The London Design Festival saw the launch of MINI LIVING’s Urban Cabin concept – the British car brand’s first foray into architecture. Described by the brand as a “a communal modular-structure,” the Landmark project on the Southbank was designed in collaboration with London-based architect Sam Jacob. “As increasing city urbanization makes private space more and more of a luxury, the demand for multi-purpose communal spaces, co-housing and sharing communities rises – paving the way for brands like MINI LIVING to provide innovative solutions,” said a statement from the brand.

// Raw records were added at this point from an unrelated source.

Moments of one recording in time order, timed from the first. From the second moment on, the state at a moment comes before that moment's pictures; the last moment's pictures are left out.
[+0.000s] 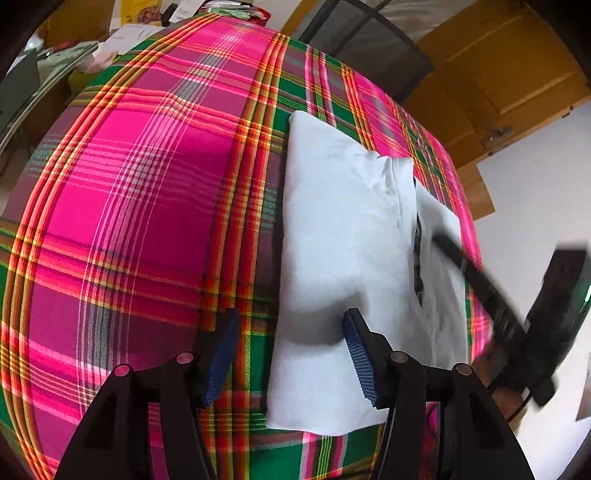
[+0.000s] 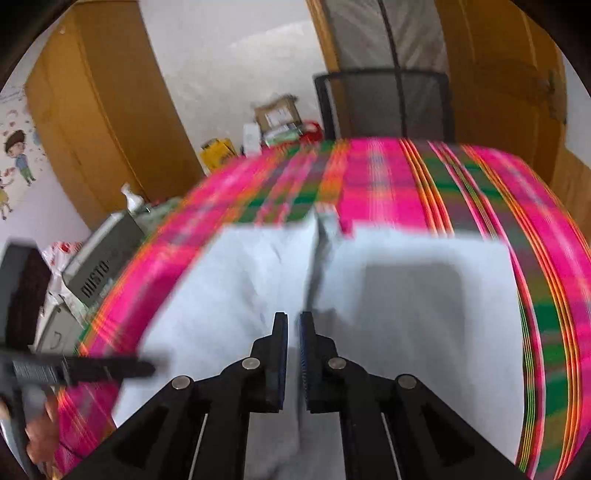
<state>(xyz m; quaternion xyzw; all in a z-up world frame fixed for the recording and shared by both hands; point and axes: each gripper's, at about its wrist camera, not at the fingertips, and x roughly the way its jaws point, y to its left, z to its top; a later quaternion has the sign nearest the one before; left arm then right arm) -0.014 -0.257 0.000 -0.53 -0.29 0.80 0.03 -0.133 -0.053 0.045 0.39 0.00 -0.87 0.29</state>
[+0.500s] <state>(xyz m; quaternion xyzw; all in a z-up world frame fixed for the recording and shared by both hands) -0.010 -0.258 0.001 -0.52 -0.28 0.80 0.04 -0.216 -0.071 0.005 0.46 0.00 -0.85 0.26</state>
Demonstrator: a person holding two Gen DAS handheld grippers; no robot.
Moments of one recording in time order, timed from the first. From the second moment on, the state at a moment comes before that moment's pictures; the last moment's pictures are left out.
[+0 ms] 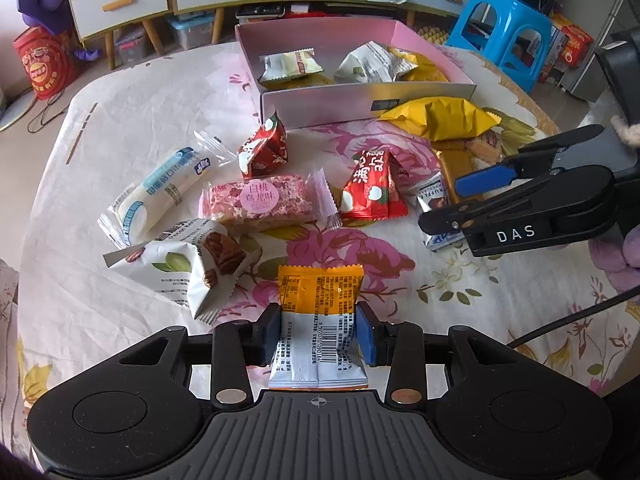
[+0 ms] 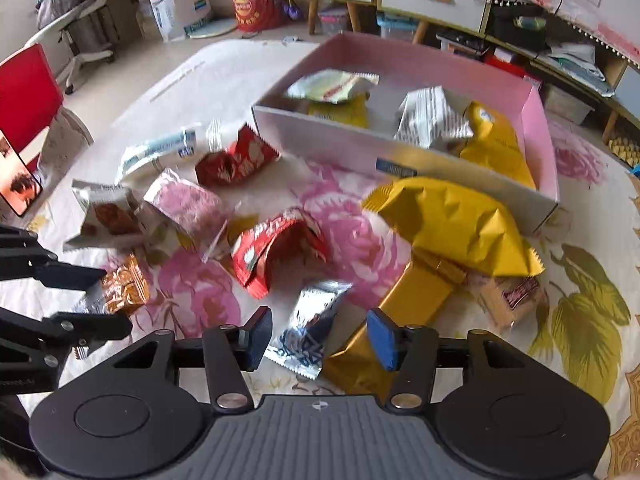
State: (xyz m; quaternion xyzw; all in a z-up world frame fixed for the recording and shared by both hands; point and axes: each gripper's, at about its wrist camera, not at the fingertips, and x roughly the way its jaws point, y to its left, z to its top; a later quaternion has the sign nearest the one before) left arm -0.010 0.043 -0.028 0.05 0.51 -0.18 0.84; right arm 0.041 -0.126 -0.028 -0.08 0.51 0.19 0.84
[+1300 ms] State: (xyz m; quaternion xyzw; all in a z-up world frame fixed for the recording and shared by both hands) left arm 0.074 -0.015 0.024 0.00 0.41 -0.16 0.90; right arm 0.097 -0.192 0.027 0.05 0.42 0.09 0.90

The collaboration is based on the idea of London as a city of contrasts between past and present. “I’ve always been interested in combinations, juxtapositions and fusions; in how projects can draw on different references and forge alternative possibilities,” says Jacob. “Often this means bringing apparent opposites together to create unexpected alliances and design languages. The aim is to open up the possibilities of design while also making reference to the world around us.” The copper-mesh cladding reflected the contrasting architecture that surrounded the site in front of London’s Barge House.
MINI LIVING is part of the brand’s exploration beyond the world of automotive and takes the form of a long-term research project into the future of urban habitats, exploring how innovative design and the creative use of space can respond to the increasingly complex needs of city-dwellers. As well as a central relaxing space, each designer MINI collaborates with is asked to design a kitchen and one other module that represents their city.
Sam Jacob Studio chose to design a shared kitchen with an extending table, inspired by the contribution to contemporary food culture that street markets have made in the capital.
He also conceived a micro-library stocked with books about London. In a bid to resurrect the library as a space to learn, borrow and meet people, against a backdrop of the proportion of adults visiting public libraries in England falling by almost a third over the last decade. Visitors are encouraged to bring in their own books and swap them for them tomes in the library. This pod’s layering of different materials was inspired by the layers of history that exist metaphorically in London and literally in the bed of the River Thames that runs through its heart.
MINI LIVING is seeking to address the shortage of attractive, affordable housing in cities by proposing concepts for a shared-living model. “In an increasingly generic urbanized world, we can use design to turn spaces into useful and significant places for the city; places that offer specific local characteristics and functions to create a unique identity on various experiential layers,” says Oke Hauser, creative lead of MINI LIVING.
London Design Festival director Ben Evans adds: “Everyone lives and works somewhere, but most of us rarely think about the spaces and places we inhabit. This landmark project, like all London Design Festival projects, challenges us to pause and consider how design frames and defines our living world.” Further Urban Cabins will be popping up in major cities in the coming months, from New York to Shanghai, all with the aim for developing a habitable environment by 2018. Watch this space.